▶ [Given data]:
········

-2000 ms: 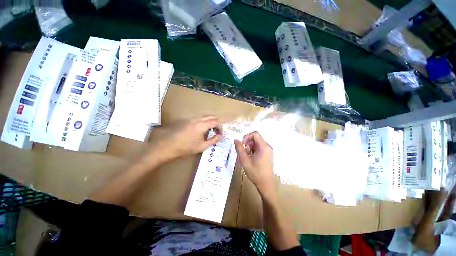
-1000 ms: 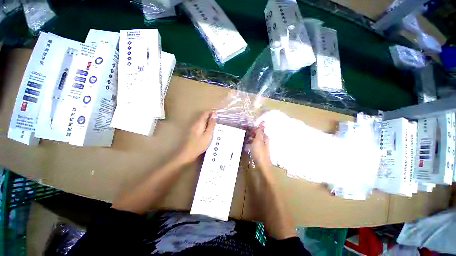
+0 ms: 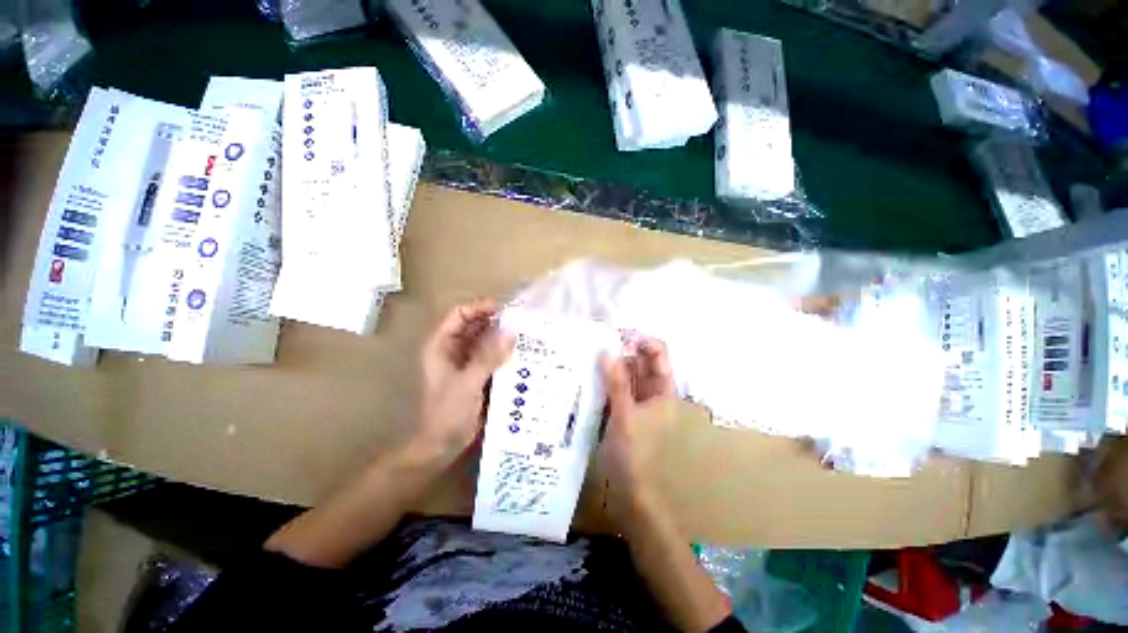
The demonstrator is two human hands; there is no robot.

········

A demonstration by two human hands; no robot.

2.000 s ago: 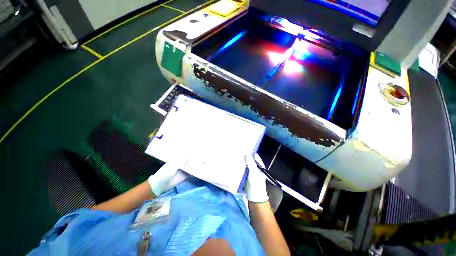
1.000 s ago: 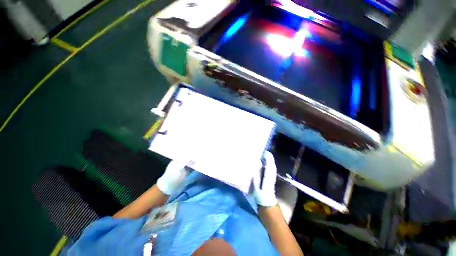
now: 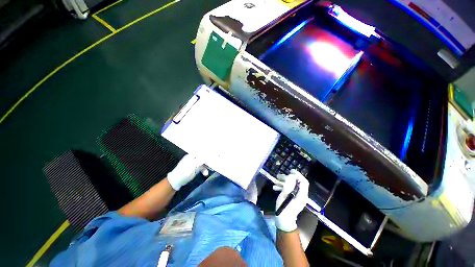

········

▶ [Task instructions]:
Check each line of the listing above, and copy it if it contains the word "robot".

▶ [Result for this exercise]:
The demonstrator is two human hands; there is no robot.
A demonstration by two human hands; no robot.

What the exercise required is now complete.